* [To do]:
In the records below, find the line with "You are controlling" and the line with "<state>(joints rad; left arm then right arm". Print both exactly, along with every line between them, and no other line.

* [Material for this exercise]:
⁂

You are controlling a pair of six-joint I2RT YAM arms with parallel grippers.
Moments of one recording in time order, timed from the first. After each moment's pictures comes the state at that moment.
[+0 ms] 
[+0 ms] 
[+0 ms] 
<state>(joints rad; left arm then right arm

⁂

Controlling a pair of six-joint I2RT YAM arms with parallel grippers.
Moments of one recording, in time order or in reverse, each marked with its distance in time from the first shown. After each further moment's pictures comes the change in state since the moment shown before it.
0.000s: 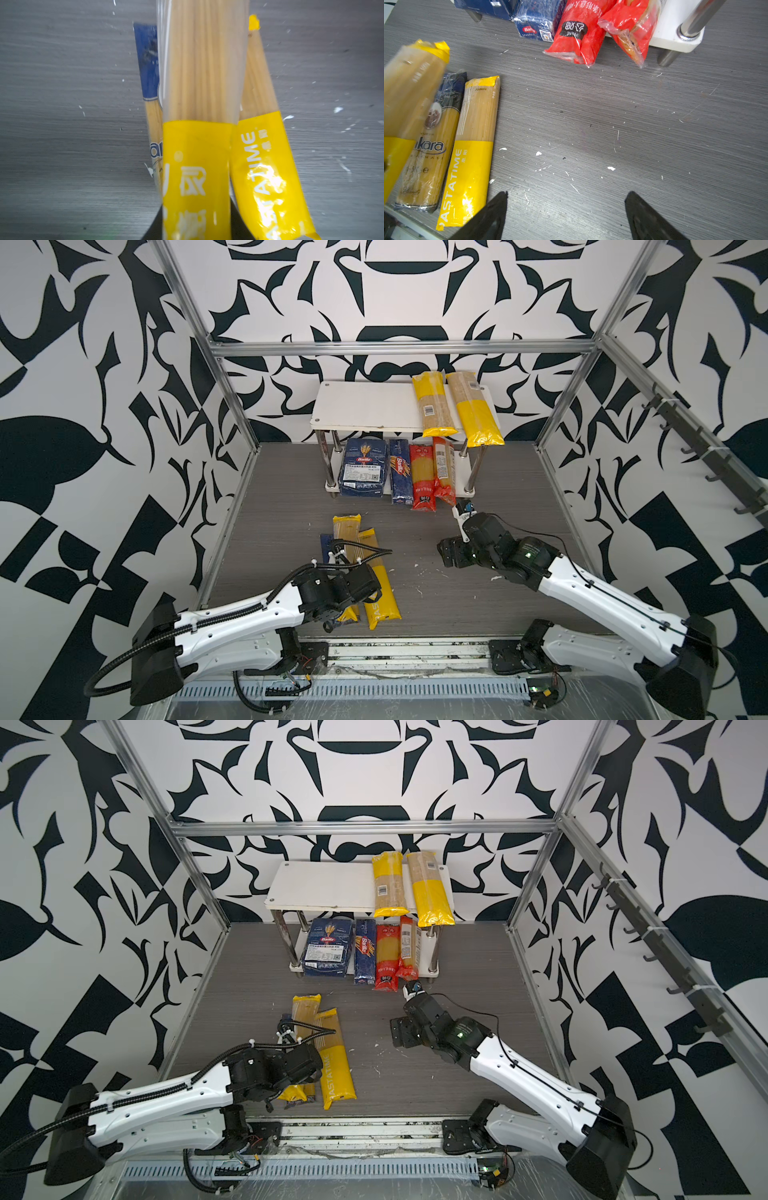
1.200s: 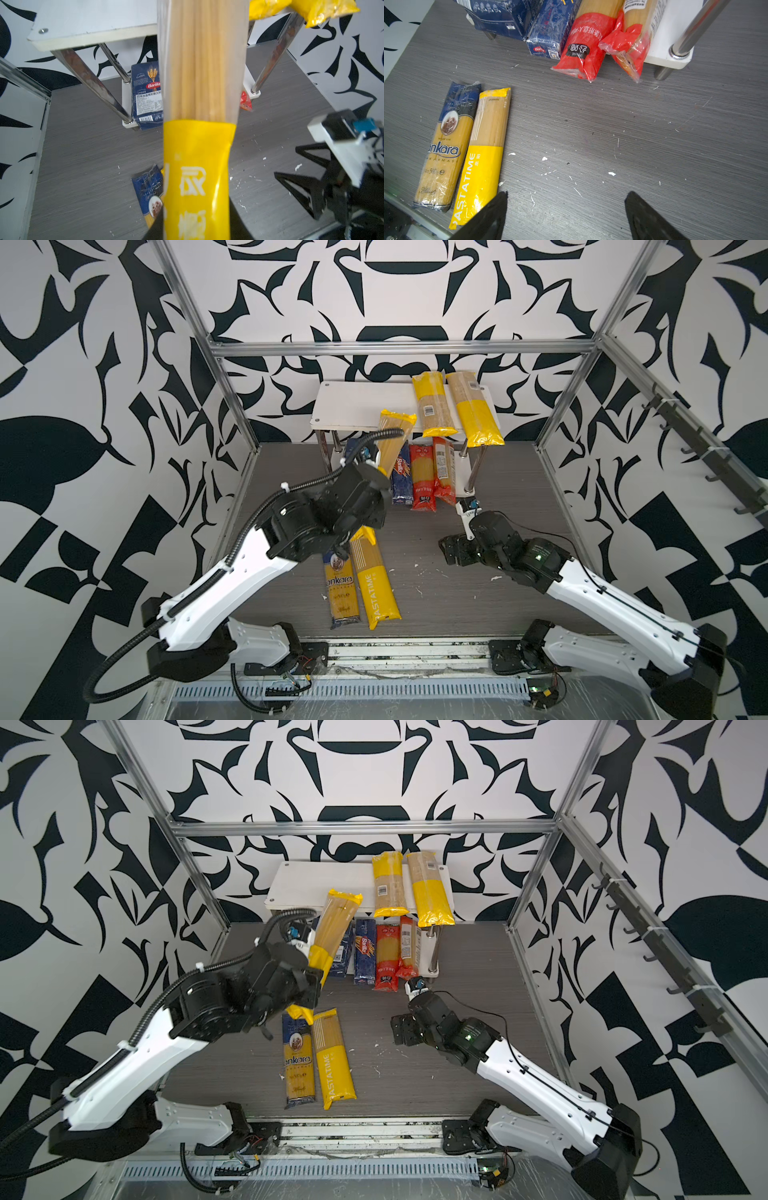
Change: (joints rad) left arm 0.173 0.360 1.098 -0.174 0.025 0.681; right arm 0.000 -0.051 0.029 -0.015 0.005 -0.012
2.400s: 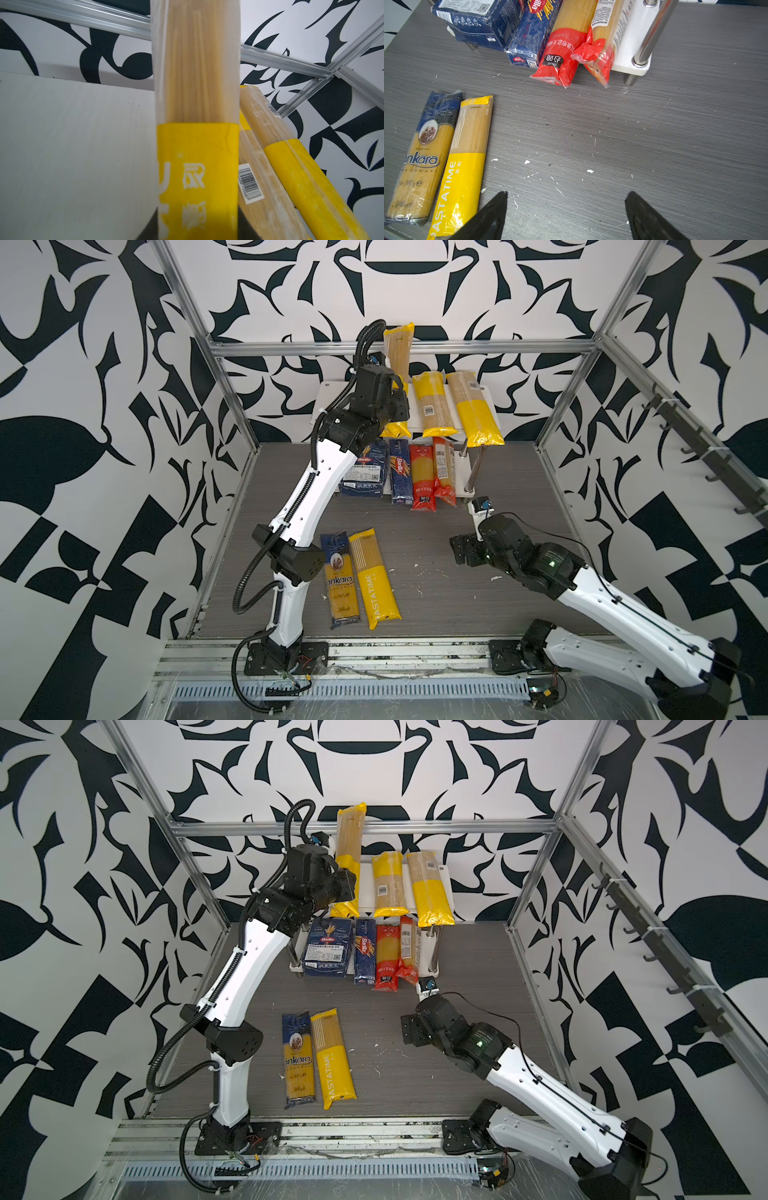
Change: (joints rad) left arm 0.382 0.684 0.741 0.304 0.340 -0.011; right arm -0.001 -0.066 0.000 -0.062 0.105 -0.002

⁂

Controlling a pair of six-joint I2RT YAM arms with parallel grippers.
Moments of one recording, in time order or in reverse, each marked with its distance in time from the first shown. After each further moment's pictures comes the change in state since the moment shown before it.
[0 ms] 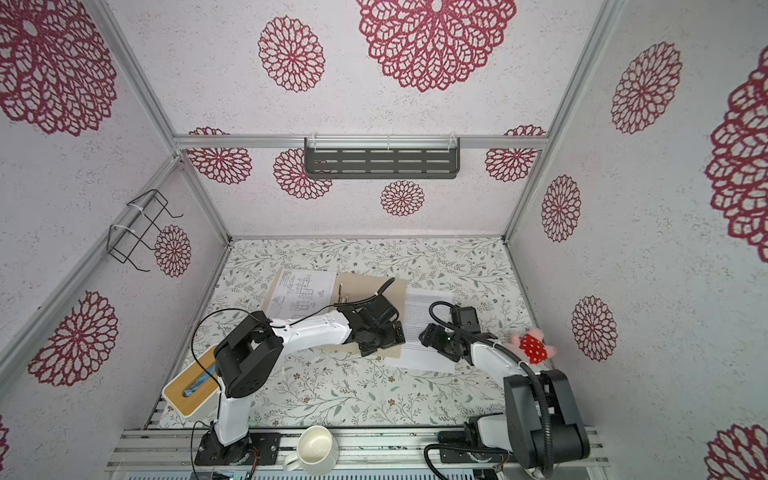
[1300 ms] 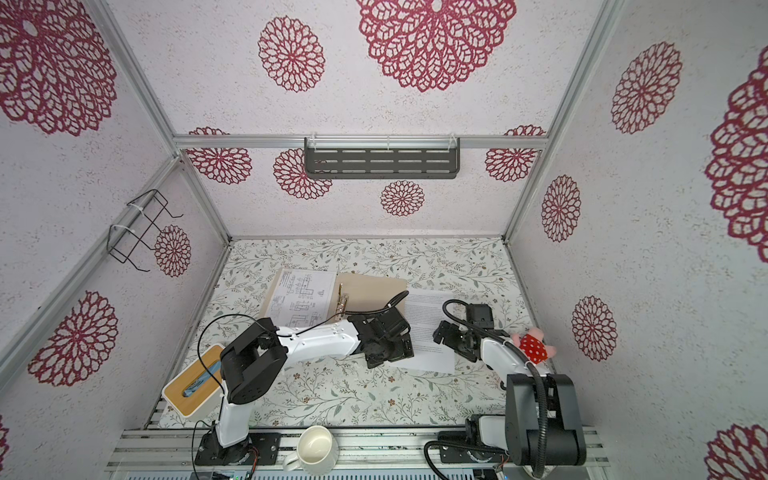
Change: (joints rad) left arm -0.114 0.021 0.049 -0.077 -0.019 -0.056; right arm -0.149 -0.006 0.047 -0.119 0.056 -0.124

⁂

* [Exercise response]:
You are controlling a pair of six-joint I2RT YAM arms with parallel grippers.
Moments of one recording in time order, timed from the first. After each moment's pictures comes the state at that moment.
[+0 ms] 
[+0 ms] 
[+0 ms] 
<state>(joints rad; left arm then right arm

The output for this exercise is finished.